In spite of my displeasure with places that do not share the perfect sun
conditions of equatorial Indonesia (sun coming up at 5:30am, down by 6:30pm,
always, every day, without fail, don’t need a watch because you can see the
position of sun and you have a cell phone anyway), it turned out well for us
because at about 7:30 we pulled up at the edge of the road by the pyramids with
the sun just peaking up over their pointy tops.
Tourist sign |
We debated a bit about driving up to the entrance or
walking, knowing that it was farther away than it looked, but worried about our
little car getting stuck in the sand. We decided to risk it, since the
important government official who had come with us to the wedding thought it
would be OK. I also used him as an excuse as to why I jumped the small fence built
on the edge of the property in hopes that this would become an
income-generating tourist destination without any qualms—there was an abandoned ticket booth and
everything. Modern and ancient ruins side by side! The reality is that I would
have jumped that fence with or without his permission, but I do think it is
good to have these important people on my side. We all jumped the fence and
then I ran around like a maniac, trying to see everything as fast as possible
before my sleepy companions got fed up with me and left. There was still so
much that I missed…I only climbed up to the top of about 2 pyramids and I
didn’t get out to some more crumbly ones a bit farther away from the main
complex, but I covered a lot of ground.
Here are some of the better photos, not taken while I was
jumping off a pyramid:
Don't know why the green dot is there--probably left-over alien technology |
Tomb drawings |
Our government official looked really authentic in front of the pyramids |
Hey! A Nubian at the pyramids--Patris is the BEST! Even though he did get a speeding ticket on the way home for trying to make up for lost time at the Pyramids. Sorry! |
Taken from the top! Climbing is fun... |
These multi-lingual cave inscriptions prove that ancient Nubians were also friends with Chinese and Arab graffiti artists. And seriously, WHY ARE PEOPLE SUCH JERKS ABOUT RESPECTING HISTORY? |
I didn't get all the way out to those pyramids since everyone else was already back in the car |
They look cool from every angle--so does the sand |
Entrepreneurial camel owners tried to con me into paying for a ride. I resisted because I'm too cool for tourism cliches. and because I'm cheap. |
Proof I was there! Keep in mind--2 hours of sleep. |
Here's the alphabet! |
And I would like to mention, that Wikipedia, source of all
knowledge, gives some information on Meroe, the town, the
people, the pyramids here: http://en.wikipedia.org/wiki/Meroë.
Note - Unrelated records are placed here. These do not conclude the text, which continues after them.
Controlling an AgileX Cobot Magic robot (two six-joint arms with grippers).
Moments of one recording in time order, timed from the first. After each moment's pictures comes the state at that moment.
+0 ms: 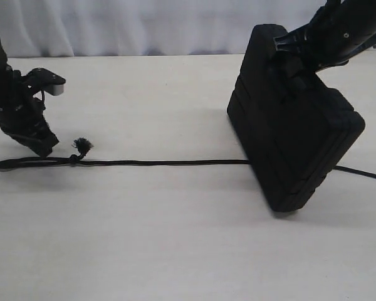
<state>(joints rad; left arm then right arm) -0.04 2.04 -1.30 -0.21 0.94 0.76 0.20 1.68 -1.40 0.03 0.91 0.01</state>
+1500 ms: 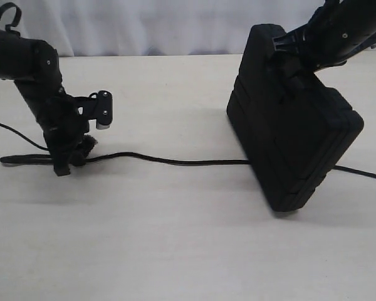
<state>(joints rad) -0.26 2.09 -1.28 -0.09 0.81 1.16 0.20 1.68 -1.40 0.05 0.91 0.00</state>
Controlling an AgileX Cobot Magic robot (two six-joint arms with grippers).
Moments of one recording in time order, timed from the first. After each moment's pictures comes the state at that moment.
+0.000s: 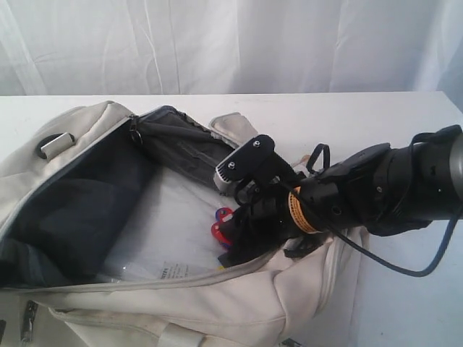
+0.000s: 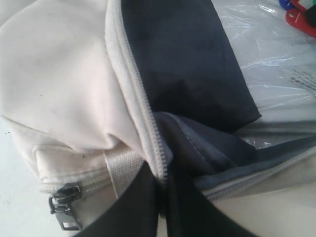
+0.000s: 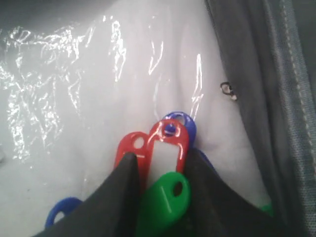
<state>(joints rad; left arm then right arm) -0.66 0.59 -0.31 0.35 0.53 -0.45 0.74 1.71 -0.80 -1.70 -0.26 1.43</state>
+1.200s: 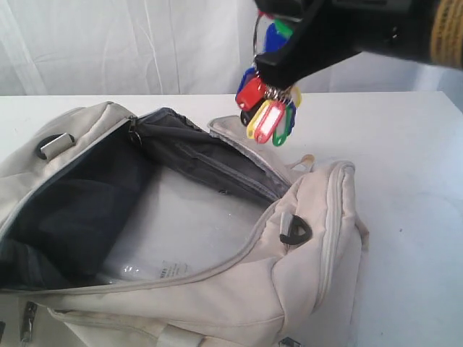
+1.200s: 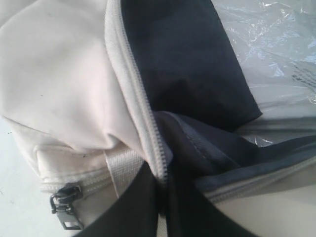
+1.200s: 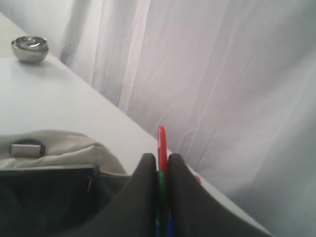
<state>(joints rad) -0.66 0.59 -0.31 0.35 0.53 -0.44 0.74 1.10 -0.96 -1.74 -0.12 1.44</state>
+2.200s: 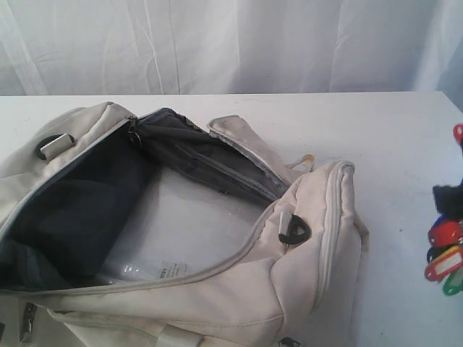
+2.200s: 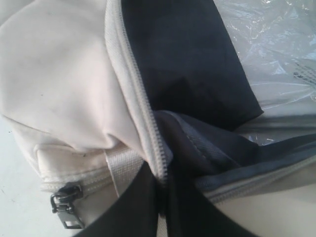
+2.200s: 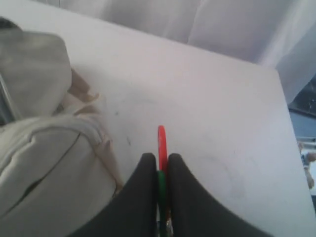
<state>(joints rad) -0.66 0.59 -0.31 0.35 0.54 -0.43 0.74 0.73 -0.64 -0.74 0.68 0.60</state>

Apparently, it was a pretty big deal at one time. They were famous for their
iron-skills and they had their own written language, and they had some fun
beating up on (and being beat on by) the Egyptians and the Romans. And it
seems like the King of Meroe shared his power only with his mother, which
totally makes sense. I bet she was badass...or he was a Mama’s boy…either way,
I’m sure Candace and I would have been best friends. We could have had pyramids
right next to each other for some after-life fun. At least she and the rest of the pyramids
inspired me to sign up to take “Nubian Art and Archaeology, “ free online class
from Emory University. I wonder if anyone else taking that class will be living
in Sudan? Actually, I wonder if I will
be…I might be back in the south by then, trying to find an internet connection
to get online for that class…Well, if I miss any assignments, I’ll just throw
in some original photos from Meroe and kill it anyway.